* Instructions for the task *
Restate every line of the material that follows, word for word.

★ ★ ★

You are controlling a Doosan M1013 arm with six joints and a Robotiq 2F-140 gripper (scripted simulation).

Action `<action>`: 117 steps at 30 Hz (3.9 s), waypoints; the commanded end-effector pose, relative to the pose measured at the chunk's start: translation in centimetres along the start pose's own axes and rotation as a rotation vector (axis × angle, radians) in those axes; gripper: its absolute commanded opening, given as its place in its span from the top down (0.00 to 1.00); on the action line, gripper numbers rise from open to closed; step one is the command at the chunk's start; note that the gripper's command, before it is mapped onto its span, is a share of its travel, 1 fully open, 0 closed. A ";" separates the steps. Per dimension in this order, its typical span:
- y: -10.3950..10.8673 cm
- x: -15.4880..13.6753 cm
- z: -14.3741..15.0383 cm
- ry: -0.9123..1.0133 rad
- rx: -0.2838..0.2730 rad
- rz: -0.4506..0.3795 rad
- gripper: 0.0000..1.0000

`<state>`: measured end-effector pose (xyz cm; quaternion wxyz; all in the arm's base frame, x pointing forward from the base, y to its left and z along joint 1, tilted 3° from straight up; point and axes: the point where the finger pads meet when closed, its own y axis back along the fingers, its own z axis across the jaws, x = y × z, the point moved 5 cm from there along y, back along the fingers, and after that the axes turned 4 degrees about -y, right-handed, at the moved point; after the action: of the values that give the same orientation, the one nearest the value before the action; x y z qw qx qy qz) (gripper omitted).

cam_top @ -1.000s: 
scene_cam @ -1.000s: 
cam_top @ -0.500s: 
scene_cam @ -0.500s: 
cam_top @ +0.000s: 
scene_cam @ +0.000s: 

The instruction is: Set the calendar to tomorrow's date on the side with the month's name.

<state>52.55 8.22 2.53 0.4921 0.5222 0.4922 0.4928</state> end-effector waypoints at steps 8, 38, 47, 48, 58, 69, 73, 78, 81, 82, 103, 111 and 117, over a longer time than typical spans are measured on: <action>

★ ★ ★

* Expected answer *
You are controlling a Doosan M1013 arm with six joints and a Robotiq 2F-140 gripper (scripted simulation).

Action `<action>`: 117 steps at 30 Hz (3.9 s), waypoints; the commanded end-effector pose, relative to the pose measured at the chunk's start: translation in centimetres along the start pose's own axes and rotation as a rotation vector (axis × angle, radians) in those axes; gripper: its absolute commanded opening, given as its place in its span from the top down (0.00 to 1.00); on the action line, gripper numbers rise from open to closed; step one is the command at the chunk's start; note that the gripper's command, before it is mapped onto its span, is a share of its travel, 1 fully open, 0 closed. A ";" separates the steps. Per dimension in this order, its typical span:
- y: -10.3950..10.8673 cm
- x: -15.4880..13.6753 cm
- z: -14.3741..15.0383 cm
- ry: -0.9123..1.0133 rad
- rx: -0.2838..0.2730 rad
- rz: -0.4506..0.3795 rad
- gripper: 0.0000..1.0000

`<state>`: measured end-effector pose (xyz cm; quaternion wxyz; all in the arm's base frame, x pointing forward from the base, y to its left and z along joint 1, tilted 3° from straight up; point and axes: the point where the finger pads meet when closed, its own y axis back along the fingers, its own z axis across the jaws, x = y × z, the point moved 5 cm from there along y, back along the fingers, and after that the axes turned 4 degrees about -y, right-handed, at the moved point; after the action: of the values that give the same orientation, the one nearest the value before the action; x y z qw qx qy qz) (gripper omitted).

cam_top @ -1.000s: 
scene_cam @ -1.000s: 
cam_top @ -0.500s: 
scene_cam @ -0.500s: 
cam_top @ +0.000s: 
scene_cam @ +0.000s: 

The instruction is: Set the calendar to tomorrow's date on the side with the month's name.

<state>52.55 8.22 2.53 0.4921 0.5222 0.4922 0.4928</state> end-effector waypoints at steps 8, 38, 47, 48, 58, 69, 73, 78, 81, 82, 103, 111 and 117, over a longer time than typical spans are measured on: <action>

The exercise has been completed.